Let $G$ a finite group without order elements $3$. Suppose
$$(ab)^3=a^3b^3$$
for all $a,b \in G$
Let $a \in G$. Demonstrate that there is $x \in G$ such as $x^3=a$
My attempt:
Since the group has no elements of order $3$, then
$$x^3=e \Longrightarrow x=e$$
Let $a,b \in G$ such as $a^3=b^3$
$$a^3=b^3 \Rightarrow a^3b^{-3}=e \Rightarrow (ab^{-1})^3=e$$
Therefore $ab^{-1}=e \Rightarrow a=b$
This means that no two cubes of different elements are equal. So if we cube all $n$ elements in the group we get $n$ different results. Hence every element of the group must be a cube.
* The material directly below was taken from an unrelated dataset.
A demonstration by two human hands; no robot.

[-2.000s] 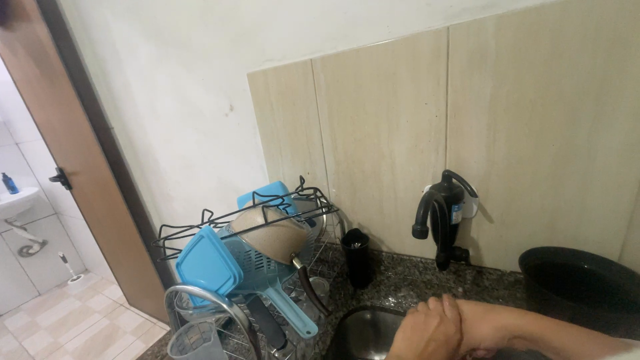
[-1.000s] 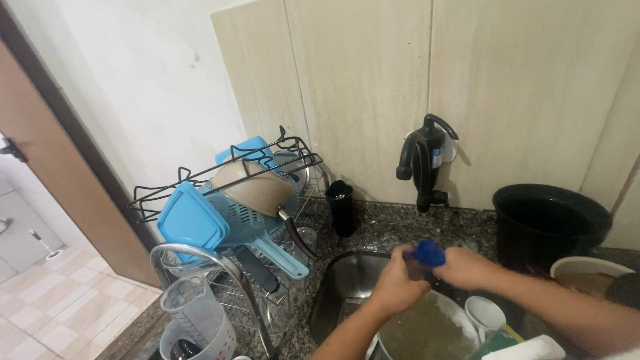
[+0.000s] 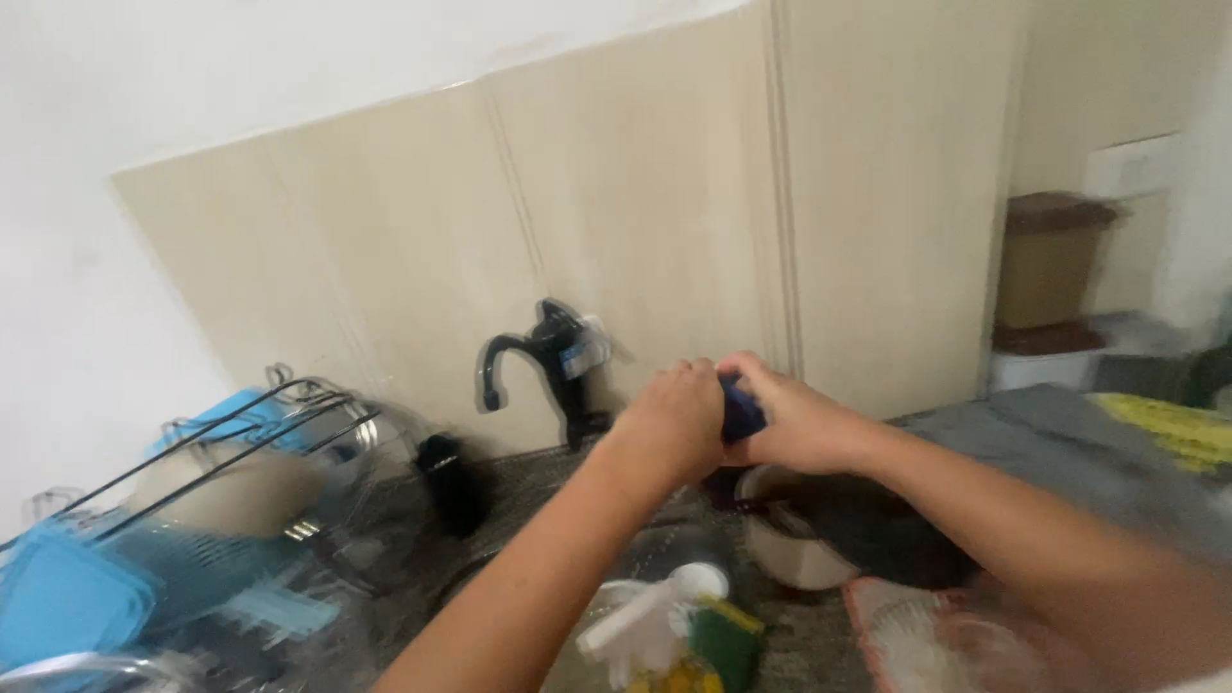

Let $a \in G$, every element of the group must be a cube, then for $x \in G$
$$x^3=a$$
Is my attempt correct?
Other attempt:
Let $a \in G$ and $m=\text{ord}(a)$ Since the group has no elements of order $3$, then $m$ is not divisible by $3$, thus $\text{gdc}(m,3)=1$ by Bezout's Theorem exist $s,p \in \mathbb{Z}$ such as $ms+3p=1$,
$$a=a^1=a^{ms+3p}=a^{ms}a^{3p}=(a^m)^s(a^p)^3=e^s(a^p)^3=(a^p)^3$$
If $x=a^p$ then $x^3=a$, $x \in G$ because $a^p \in G$
Is my other attempt correct?